Parents of Marysville man sue Army over slaying by renegade soldiers

SEATTLE — A federal judge has set a July 2016 trial date in a lawsuit filed against the Army by the parents of a Marysville man and his girlfriend killed by a group of renegade soldiers in Georgia in 2012 to protect a plot to assassinate President Barack Obama.

The wrongful-death lawsuit, filed in December in U.S. District Court in Seattle by the parents of Michael Roark, 19, and his girlfriend, 17-year-old Tiffany York, of Georgia, alleges the Army allowed a secret militia called “FEAR” — Forever Enduring, Always Ready — to “form and fester within its ranks” at Fort Stewart, Georgia, where Roark was stationed as a private.
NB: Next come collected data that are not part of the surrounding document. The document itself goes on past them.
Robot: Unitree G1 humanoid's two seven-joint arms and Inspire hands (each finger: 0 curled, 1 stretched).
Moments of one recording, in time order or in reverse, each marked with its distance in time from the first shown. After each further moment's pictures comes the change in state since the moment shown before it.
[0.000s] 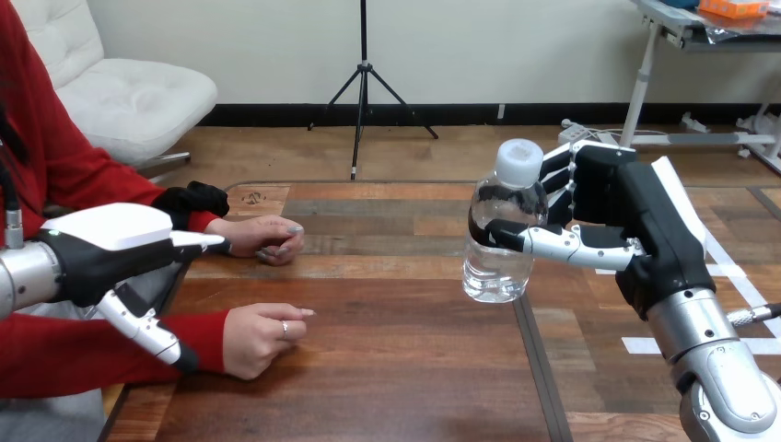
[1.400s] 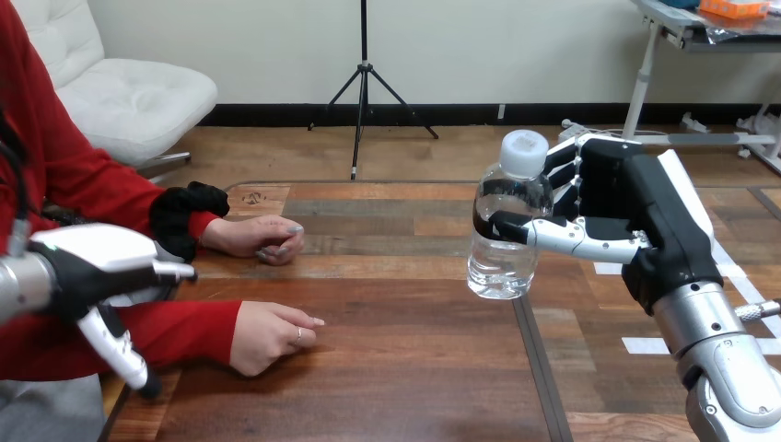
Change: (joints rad) left arm -0.057 -0.024 -0.219 0.061 0.148 0.151 0.119; right arm 0.000 -0.001 -0.011 -0.073 -0.007 0.100 -0.005
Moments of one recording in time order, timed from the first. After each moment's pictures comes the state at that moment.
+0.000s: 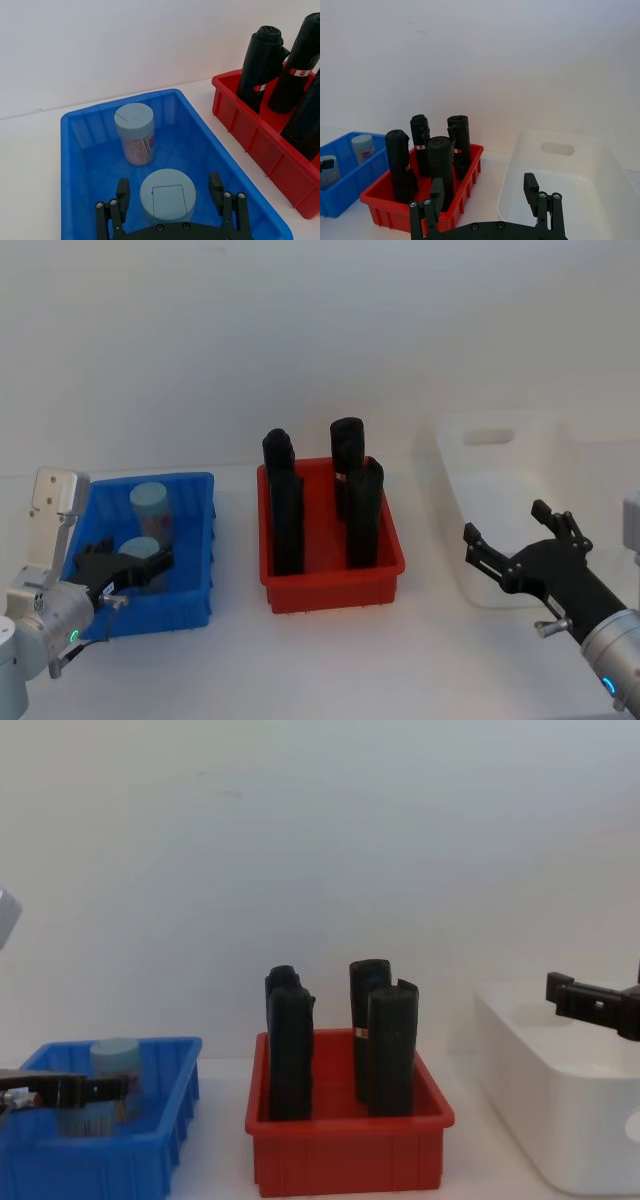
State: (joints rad) left arm -0.42 0.40 0.26 -1.17 -0.44 0.23 -0.16; right arm -0.01 0.34 -0.23 -1.77 0.29 0.03 0.07
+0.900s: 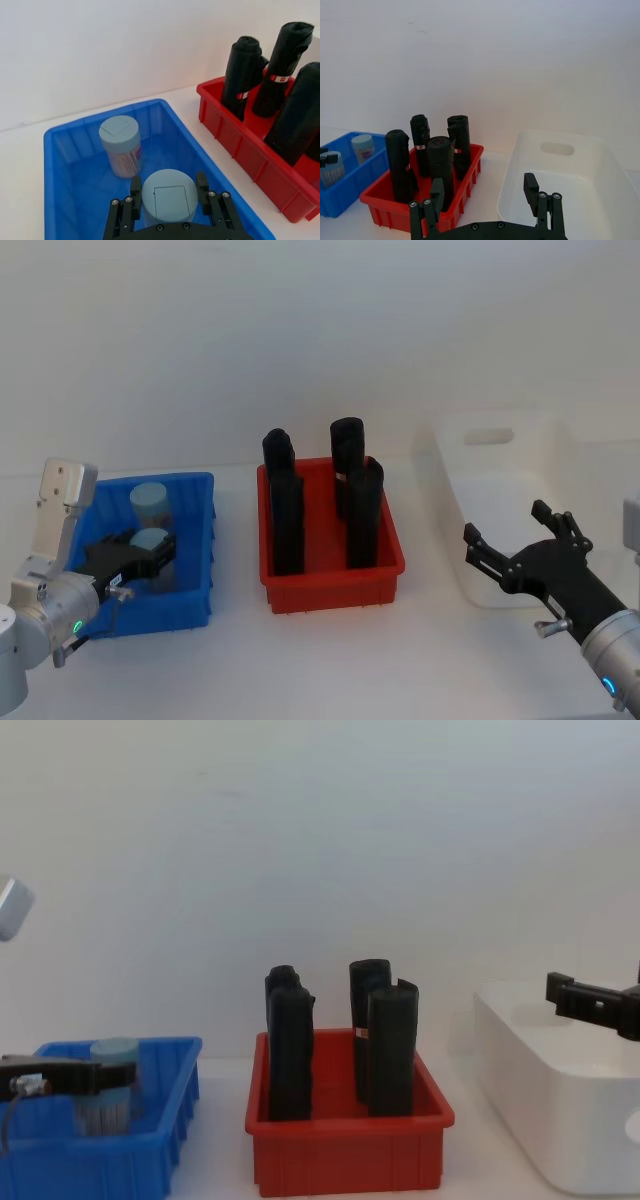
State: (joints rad) left arm -0.45 0.40 0.26 -1.14 -0.42 0.22 -0.24; right arm -0.01 0.34 -0.23 -1.77 0.29 0.03 0.07
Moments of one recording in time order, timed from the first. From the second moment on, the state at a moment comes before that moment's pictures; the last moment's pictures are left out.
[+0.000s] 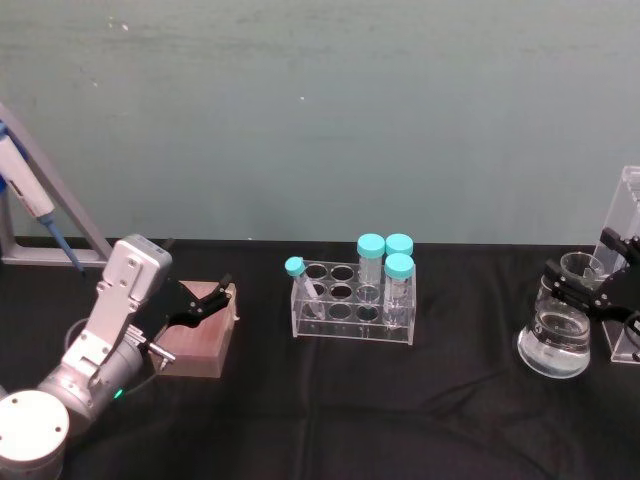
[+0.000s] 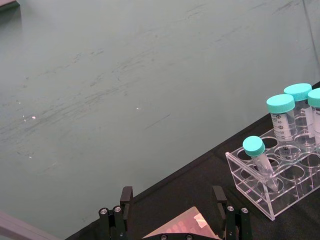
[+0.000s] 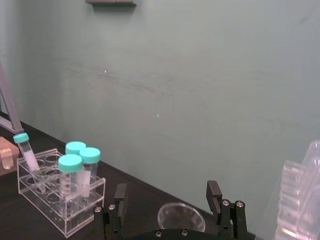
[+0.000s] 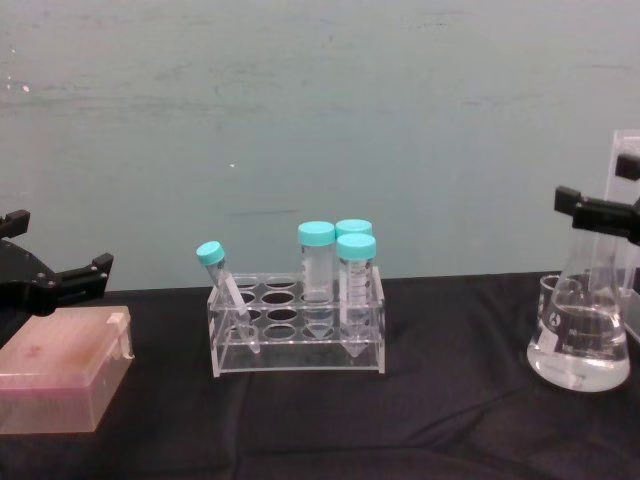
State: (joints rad) left arm -0.20 0.60 0.45 -1.41 -0.25 -0.12 0.03; right arm 0.29 0.41 -0.20 -1.23 0.33 -0.26 0.50
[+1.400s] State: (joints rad) left arm -0.20 0.60 0.45 -1.41 -0.25 -0.12 0.03; right arm 0.03 0.59 -0.22 -1.57 0.52 -0.23 0.63
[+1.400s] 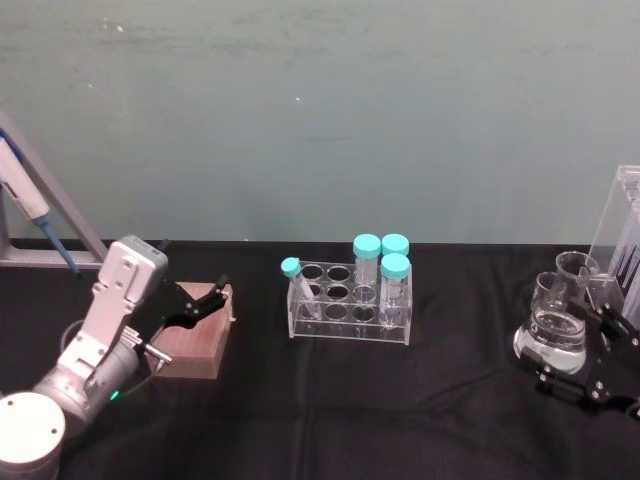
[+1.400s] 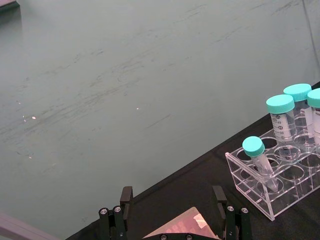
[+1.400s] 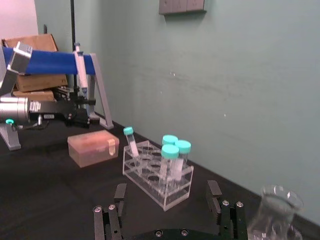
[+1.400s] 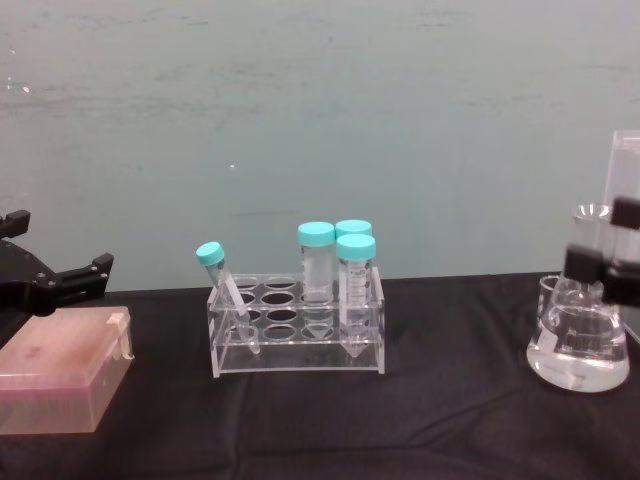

It also claims the Army had plenty of warning that the leader of the group, Pvt. Isaac Aguigui of Cashmere, Washington, was a “dangerous and mentally unstable” soldier — including evidence that he had murdered his wife, an Army sergeant, just five months earlier.

The lawsuit alleges that, despite suspicious circumstances surrounding the death of Sgt. Deirdre Aguigui in July 2011, the Army paid Isaac Aguigui $500,000 in death benefits, which he used to finance his plan, including the purchase of $32,000 in assault-style rifles and handguns.

The group also plotted to buy land in Washington as a compound and discussed poisoning the state’s apple crop and planned to kill the president.

The civil trial is expected to last two weeks.

Aguigui was sentenced to life without parole in March 2014 by a military judge after he was convicted of killing his wife. He was court-martialed only after a second autopsy found evidence she had been strangled.

The Army bungled the first autopsy, according to the lawsuit.

Aguigui pleaded guilty last May to the murders of Roark and York and received two more life terms.

York was shot by another member of the group, former Sgt. Anthony Peden, a heroin-addicted combat veteran of the Afghanistan and Iraq wars who as a Cavalry scout had suffered traumatic brain injuries and post-traumatic stress disorder. He was sentenced to life with the possibility of parole last May, with the judge acknowledging his service record.

Roark had been discharged from the Army after getting in trouble, and Aguigui and other members of the group feared he might talk about its plans.

According to prosecutors, Aguigui, Peden and the others, Pvt. Christopher Salmon and Pvt. 1st Class Michael Burnett, lured Roark and York into the woods near the base and shot them. Peden shot the woman and Salmon shot Roark on his knees, according to evidence at their trials.

Salmon is also serving life without parole.

Burnett pleaded guilty to reduced charges of manslaughter in 2012, when he agreed to testify against the other soldiers.

The lawsuit alleges the Army should have been on notice that Aguigui and Peden were troubled soldiers who talked openly of plans to form a militia and carry out terrorist operations.

Shortly after the suspicious death of his wife, the lawsuit alleges, the Army investigated Aguigui in a plot to kill local drug dealers so Aguigui could take over the trade.

The plaintiffs include Tracy Jahr, Roark’s mother, of Marysville; his father, Brett Roark, of Daytona Beach, Florida; and York’s parents, Timothy York of Kerman, California and Brenda Thomas, of Richmond Hill, Georgia.